§ **WORK TO BE COMPLETED**: Go through the data and retrieve each line that includes the string "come".

━━━ DATA RECORDS ━━━

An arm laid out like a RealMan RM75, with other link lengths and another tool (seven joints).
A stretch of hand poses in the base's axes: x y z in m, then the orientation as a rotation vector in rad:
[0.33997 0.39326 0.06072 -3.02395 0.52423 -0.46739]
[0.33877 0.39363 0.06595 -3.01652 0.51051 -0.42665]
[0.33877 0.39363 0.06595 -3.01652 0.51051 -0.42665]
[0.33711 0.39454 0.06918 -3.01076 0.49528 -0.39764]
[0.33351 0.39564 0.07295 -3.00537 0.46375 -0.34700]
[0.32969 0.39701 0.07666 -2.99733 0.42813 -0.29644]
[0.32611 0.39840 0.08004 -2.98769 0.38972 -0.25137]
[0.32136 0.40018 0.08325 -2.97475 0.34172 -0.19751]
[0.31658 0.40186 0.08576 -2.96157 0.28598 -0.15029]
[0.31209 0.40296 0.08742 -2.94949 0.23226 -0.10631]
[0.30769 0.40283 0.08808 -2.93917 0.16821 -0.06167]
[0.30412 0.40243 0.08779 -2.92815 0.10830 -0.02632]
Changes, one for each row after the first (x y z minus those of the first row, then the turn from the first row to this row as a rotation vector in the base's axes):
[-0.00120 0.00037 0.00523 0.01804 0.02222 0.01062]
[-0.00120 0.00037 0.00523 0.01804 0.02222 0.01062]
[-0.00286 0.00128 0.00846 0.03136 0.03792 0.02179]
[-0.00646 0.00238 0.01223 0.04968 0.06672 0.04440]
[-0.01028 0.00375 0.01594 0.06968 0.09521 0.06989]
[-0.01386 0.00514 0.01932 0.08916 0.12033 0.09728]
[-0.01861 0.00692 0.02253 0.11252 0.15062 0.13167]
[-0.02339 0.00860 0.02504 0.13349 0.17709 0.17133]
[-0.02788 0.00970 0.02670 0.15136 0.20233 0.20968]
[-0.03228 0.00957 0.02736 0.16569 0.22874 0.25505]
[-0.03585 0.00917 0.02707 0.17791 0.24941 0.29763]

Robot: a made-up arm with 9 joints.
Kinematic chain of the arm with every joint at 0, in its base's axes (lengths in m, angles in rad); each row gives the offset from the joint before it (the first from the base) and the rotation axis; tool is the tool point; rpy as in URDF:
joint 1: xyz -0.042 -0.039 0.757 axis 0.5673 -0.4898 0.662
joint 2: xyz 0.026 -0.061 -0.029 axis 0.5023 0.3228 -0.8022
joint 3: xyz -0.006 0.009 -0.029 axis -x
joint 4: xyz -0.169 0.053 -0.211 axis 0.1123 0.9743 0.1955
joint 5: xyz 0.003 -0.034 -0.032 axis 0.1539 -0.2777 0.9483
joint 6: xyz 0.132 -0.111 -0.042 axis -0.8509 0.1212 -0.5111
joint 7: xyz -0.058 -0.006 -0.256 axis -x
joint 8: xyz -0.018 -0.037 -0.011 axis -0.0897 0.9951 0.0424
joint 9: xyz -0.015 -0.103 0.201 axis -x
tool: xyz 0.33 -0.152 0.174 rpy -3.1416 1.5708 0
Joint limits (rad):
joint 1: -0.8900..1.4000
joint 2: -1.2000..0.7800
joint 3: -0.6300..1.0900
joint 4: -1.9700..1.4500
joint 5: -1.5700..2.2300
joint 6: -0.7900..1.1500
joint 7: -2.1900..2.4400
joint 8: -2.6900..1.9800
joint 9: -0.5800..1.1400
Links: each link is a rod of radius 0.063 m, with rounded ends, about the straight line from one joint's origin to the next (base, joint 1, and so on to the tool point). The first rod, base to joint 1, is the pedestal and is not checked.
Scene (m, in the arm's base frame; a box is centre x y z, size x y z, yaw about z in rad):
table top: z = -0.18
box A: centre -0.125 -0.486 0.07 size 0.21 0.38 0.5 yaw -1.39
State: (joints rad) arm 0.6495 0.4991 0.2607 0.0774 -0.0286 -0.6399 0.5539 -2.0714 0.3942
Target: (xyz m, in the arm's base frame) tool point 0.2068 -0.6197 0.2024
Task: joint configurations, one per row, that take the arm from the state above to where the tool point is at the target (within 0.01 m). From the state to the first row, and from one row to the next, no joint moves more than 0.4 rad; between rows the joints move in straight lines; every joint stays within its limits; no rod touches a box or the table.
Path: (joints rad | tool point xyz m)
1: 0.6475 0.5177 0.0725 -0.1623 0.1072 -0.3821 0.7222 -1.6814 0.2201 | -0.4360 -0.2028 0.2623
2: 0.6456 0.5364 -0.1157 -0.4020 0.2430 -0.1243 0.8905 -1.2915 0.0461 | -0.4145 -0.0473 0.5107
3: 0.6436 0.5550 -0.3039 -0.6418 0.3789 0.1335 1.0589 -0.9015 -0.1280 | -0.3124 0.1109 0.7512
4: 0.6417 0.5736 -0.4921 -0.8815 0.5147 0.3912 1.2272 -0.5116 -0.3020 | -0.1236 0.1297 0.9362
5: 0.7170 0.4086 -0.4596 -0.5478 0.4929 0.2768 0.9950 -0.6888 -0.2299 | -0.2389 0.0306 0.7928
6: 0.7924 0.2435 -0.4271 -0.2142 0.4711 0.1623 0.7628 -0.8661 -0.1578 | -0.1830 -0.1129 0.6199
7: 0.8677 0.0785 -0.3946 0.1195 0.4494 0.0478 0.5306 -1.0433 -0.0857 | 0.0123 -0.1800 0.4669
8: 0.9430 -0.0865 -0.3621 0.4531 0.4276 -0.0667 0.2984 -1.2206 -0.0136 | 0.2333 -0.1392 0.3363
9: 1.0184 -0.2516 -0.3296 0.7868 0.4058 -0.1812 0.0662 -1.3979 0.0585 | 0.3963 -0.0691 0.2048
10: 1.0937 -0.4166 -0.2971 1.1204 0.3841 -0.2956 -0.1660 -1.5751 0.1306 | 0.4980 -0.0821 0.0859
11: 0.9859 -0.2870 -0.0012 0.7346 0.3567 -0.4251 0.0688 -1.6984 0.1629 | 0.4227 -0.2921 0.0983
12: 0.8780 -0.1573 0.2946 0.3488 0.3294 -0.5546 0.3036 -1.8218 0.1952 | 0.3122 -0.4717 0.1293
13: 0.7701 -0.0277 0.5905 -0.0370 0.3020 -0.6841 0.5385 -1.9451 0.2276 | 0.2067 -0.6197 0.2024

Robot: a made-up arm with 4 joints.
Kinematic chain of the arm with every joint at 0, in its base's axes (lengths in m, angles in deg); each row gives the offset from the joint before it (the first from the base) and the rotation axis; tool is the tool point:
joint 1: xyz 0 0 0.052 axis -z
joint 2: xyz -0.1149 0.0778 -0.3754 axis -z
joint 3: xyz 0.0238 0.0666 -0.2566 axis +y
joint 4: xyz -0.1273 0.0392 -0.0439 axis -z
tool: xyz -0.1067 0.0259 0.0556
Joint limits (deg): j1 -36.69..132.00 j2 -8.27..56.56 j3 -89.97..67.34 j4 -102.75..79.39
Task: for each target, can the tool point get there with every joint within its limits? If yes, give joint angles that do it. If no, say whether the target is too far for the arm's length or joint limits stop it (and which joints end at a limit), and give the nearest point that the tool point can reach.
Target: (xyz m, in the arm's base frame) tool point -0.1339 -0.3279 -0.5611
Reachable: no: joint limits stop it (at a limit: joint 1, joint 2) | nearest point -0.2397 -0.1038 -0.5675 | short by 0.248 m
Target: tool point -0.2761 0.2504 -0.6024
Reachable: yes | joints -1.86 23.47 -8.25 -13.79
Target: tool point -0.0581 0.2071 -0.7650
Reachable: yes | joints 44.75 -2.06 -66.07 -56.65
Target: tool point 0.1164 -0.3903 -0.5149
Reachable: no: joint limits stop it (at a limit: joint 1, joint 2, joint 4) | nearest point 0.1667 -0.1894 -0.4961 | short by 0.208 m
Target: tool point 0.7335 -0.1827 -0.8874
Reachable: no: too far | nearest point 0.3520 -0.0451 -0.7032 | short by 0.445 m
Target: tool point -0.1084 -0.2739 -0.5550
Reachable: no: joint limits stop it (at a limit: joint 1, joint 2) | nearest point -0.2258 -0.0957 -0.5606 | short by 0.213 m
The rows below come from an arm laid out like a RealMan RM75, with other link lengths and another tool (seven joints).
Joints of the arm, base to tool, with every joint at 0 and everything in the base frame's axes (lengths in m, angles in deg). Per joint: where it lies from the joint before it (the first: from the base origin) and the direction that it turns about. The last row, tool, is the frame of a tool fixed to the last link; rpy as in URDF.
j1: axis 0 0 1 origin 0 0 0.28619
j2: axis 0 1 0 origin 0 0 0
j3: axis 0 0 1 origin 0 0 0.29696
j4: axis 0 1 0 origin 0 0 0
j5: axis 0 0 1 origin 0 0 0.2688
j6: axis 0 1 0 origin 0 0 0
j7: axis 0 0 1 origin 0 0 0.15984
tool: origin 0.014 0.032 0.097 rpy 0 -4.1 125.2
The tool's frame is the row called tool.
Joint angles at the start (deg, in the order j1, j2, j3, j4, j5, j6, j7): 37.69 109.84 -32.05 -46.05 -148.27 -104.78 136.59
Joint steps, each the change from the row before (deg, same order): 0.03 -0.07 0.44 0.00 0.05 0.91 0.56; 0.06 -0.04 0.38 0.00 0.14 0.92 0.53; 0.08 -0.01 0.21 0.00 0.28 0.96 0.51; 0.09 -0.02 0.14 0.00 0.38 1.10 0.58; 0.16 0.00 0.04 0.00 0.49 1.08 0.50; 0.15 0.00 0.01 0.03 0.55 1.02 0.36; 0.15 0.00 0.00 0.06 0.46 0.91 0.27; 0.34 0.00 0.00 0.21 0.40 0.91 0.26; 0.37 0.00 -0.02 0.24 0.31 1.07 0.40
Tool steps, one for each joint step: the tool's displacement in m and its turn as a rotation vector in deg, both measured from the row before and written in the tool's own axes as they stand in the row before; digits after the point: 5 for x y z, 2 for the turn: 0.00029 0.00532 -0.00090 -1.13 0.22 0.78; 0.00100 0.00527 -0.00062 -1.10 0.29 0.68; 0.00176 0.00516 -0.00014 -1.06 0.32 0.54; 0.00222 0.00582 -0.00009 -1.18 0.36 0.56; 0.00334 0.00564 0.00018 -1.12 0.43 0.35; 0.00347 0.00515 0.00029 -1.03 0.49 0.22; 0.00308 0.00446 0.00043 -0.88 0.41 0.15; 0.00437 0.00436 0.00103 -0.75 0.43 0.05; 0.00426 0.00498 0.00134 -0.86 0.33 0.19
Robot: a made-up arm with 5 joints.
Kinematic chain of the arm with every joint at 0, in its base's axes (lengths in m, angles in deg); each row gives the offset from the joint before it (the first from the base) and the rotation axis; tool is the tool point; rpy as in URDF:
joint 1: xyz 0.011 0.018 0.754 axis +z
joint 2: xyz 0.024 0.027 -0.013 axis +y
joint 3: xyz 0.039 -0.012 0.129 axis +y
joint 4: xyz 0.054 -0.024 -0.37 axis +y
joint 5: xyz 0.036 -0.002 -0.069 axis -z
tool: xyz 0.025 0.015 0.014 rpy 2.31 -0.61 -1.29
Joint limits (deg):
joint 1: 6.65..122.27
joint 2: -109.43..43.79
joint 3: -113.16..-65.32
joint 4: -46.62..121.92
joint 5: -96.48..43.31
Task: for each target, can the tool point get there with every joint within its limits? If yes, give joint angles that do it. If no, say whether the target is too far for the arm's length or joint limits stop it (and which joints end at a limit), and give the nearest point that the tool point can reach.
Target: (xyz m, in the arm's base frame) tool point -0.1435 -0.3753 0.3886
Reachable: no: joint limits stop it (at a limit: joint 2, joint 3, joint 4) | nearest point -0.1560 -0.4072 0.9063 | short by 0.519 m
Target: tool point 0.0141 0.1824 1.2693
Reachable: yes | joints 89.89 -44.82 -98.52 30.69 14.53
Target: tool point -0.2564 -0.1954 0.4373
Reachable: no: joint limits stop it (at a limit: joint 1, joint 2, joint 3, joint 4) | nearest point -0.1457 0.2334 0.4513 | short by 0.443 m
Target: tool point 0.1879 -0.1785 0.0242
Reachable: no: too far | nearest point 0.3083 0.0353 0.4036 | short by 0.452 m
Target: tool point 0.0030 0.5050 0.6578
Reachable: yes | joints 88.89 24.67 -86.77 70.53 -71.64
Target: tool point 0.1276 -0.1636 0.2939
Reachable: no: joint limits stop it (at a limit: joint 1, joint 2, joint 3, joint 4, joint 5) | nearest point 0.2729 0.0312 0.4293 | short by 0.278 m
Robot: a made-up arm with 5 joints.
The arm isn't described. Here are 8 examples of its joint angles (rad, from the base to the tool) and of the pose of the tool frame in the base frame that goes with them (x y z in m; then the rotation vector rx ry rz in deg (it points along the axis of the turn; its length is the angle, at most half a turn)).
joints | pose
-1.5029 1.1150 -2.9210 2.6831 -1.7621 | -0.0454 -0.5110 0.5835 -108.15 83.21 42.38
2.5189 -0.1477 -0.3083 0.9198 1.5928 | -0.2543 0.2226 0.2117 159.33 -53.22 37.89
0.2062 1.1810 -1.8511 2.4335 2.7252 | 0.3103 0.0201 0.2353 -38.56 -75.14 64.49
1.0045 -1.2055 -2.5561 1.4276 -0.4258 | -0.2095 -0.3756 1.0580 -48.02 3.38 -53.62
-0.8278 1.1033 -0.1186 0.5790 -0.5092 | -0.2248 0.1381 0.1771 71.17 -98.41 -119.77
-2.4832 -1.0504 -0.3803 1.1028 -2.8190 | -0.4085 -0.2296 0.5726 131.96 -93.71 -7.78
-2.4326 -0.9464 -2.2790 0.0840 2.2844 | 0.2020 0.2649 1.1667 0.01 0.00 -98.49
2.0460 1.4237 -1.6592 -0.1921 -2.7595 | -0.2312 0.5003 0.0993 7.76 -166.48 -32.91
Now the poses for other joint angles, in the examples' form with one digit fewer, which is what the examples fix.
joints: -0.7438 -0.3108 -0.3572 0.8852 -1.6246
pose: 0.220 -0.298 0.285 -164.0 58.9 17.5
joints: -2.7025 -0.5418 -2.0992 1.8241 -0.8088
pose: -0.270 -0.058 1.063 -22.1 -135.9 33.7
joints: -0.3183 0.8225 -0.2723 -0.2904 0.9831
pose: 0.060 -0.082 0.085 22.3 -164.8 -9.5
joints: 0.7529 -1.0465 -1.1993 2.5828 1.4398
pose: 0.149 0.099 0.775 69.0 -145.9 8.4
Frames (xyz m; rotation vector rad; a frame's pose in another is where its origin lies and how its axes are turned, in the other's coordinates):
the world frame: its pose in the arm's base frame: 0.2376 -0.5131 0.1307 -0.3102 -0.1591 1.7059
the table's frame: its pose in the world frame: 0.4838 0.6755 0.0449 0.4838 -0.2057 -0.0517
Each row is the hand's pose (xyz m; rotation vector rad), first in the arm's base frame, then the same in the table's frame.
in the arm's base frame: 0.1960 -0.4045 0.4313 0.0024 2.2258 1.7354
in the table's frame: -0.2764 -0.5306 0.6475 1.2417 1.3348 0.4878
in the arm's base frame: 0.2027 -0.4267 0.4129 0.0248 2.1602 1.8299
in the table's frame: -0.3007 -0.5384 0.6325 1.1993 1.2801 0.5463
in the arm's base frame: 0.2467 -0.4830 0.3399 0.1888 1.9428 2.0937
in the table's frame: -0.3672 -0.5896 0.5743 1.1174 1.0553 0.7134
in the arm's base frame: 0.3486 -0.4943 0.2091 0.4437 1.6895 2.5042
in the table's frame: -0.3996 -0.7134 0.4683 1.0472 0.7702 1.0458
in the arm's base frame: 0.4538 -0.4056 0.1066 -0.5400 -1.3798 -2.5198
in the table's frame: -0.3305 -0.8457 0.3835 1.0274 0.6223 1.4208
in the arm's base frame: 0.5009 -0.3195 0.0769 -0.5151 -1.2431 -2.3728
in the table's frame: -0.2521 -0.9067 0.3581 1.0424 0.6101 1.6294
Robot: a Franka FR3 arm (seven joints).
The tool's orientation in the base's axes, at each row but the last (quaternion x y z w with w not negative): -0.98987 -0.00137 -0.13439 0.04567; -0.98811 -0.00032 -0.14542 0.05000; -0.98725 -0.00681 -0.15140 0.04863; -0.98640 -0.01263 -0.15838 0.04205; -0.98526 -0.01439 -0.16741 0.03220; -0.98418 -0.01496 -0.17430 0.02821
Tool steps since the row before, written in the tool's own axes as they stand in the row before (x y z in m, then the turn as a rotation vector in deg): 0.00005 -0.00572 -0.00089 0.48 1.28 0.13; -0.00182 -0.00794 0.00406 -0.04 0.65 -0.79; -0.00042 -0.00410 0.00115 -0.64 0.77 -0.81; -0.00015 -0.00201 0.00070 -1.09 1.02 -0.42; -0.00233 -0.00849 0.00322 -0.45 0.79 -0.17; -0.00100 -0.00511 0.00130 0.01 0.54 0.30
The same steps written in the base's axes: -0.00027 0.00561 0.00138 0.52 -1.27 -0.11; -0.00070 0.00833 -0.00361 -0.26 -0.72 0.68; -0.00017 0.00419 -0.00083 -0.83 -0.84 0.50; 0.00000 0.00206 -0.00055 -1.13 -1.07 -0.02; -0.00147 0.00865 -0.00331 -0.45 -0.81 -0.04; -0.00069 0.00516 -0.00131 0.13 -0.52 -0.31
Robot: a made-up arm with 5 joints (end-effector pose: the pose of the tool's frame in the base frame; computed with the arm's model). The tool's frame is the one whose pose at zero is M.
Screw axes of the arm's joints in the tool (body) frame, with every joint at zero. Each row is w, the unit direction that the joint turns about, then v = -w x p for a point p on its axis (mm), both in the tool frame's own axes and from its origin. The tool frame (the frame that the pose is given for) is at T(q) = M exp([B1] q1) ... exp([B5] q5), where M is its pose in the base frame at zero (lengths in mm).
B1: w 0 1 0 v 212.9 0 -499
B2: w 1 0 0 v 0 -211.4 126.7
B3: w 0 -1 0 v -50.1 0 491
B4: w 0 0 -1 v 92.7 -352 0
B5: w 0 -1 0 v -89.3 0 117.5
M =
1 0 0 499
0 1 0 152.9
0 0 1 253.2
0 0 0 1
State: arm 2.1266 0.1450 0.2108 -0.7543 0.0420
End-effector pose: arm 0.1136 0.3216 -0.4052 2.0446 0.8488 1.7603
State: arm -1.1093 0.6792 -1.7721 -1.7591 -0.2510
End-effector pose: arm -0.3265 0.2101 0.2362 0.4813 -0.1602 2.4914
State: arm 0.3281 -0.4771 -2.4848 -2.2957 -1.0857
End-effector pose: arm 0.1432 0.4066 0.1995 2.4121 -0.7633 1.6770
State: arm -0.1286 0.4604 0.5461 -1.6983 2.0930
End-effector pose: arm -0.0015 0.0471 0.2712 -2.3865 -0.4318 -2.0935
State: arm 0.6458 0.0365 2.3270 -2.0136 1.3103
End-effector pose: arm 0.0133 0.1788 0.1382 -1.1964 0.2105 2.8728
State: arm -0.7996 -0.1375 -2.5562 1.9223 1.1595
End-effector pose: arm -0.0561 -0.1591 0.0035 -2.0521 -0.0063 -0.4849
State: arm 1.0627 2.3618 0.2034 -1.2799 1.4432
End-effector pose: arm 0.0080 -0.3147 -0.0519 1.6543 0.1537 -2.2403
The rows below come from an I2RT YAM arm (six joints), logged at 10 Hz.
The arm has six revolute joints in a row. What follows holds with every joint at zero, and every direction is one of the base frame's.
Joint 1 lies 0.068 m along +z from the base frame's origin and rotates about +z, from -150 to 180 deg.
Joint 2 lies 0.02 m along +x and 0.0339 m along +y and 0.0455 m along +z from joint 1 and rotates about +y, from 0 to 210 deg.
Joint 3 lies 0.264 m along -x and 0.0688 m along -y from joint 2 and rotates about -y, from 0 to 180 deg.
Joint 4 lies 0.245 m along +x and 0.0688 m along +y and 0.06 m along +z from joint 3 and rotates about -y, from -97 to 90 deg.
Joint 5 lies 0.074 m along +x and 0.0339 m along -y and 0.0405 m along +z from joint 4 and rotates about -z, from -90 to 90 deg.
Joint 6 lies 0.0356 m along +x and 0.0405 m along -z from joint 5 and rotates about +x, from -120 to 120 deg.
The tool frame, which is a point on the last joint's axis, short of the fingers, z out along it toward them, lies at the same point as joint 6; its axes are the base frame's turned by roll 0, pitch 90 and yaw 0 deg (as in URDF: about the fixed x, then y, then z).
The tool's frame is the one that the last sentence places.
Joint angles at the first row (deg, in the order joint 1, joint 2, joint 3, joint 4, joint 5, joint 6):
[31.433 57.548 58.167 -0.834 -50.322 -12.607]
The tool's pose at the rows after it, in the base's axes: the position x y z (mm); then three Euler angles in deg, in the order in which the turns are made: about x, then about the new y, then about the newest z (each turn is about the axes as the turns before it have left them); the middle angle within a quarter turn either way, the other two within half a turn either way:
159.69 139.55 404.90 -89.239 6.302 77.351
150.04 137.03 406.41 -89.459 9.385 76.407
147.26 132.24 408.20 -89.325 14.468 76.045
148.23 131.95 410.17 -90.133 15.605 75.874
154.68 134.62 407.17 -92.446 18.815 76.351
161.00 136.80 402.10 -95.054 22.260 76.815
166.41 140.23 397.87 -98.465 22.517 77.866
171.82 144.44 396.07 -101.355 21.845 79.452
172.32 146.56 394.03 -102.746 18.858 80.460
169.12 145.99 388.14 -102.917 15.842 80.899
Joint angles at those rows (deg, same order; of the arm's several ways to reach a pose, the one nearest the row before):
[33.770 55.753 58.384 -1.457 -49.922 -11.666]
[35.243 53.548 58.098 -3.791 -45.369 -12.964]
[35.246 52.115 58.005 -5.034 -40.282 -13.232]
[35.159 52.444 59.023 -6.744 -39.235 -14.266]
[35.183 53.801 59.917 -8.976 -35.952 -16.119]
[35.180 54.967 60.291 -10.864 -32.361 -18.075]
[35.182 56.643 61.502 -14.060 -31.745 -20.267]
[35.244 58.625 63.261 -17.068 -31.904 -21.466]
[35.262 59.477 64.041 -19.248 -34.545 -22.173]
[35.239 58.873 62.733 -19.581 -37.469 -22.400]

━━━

§ **TASK RESPONSE**:
The rows below come from an arm laid out like a RealMan RM75, with other link lengths and another tool (seven joints).
The rows below come from an I2RT YAM arm (six joints), logged at 10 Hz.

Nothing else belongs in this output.